**Supplied material:**
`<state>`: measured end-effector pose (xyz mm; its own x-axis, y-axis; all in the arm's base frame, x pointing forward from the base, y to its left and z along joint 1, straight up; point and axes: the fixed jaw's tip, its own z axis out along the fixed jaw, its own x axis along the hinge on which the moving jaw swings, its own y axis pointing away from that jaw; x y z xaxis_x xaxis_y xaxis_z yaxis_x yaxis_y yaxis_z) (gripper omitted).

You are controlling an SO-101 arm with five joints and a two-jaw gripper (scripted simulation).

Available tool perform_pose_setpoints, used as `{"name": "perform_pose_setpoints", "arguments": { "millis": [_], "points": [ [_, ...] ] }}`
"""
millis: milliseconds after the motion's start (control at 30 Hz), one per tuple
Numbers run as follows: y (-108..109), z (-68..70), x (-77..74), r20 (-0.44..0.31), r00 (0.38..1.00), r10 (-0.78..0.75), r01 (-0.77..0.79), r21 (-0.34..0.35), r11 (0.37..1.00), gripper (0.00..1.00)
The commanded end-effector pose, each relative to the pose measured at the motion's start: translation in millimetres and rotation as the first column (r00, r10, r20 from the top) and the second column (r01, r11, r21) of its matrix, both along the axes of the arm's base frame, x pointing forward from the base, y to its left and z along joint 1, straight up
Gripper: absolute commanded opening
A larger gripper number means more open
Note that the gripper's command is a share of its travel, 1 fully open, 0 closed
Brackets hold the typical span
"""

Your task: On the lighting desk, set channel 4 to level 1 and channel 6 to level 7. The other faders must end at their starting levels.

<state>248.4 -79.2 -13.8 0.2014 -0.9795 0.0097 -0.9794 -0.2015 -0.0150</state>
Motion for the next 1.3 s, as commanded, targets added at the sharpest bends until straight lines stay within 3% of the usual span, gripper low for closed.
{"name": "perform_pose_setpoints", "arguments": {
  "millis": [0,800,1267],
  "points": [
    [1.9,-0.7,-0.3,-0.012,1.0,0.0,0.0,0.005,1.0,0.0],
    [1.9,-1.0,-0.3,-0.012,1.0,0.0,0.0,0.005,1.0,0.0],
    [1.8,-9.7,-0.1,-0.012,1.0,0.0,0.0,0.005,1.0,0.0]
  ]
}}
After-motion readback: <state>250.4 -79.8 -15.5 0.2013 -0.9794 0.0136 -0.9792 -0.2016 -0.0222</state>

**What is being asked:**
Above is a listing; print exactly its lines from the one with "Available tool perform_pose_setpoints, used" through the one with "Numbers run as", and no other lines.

**Reply:**
Available tool perform_pose_setpoints, used as `{"name": "perform_pose_setpoints", "arguments": { "millis": [_], "points": [ [_, ...] ] }}`
"""
millis: milliseconds after the motion's start (control at 30 Hz), one per tuple
Numbers run as follows: y (-108..109), z (-68..70), x (-77..74), r20 (-0.44..0.31), r00 (0.38..1.00), r10 (-0.78..0.75), r01 (-0.77..0.79), r21 (-0.34..0.35), r11 (0.37..1.00), gripper (0.00..1.00)

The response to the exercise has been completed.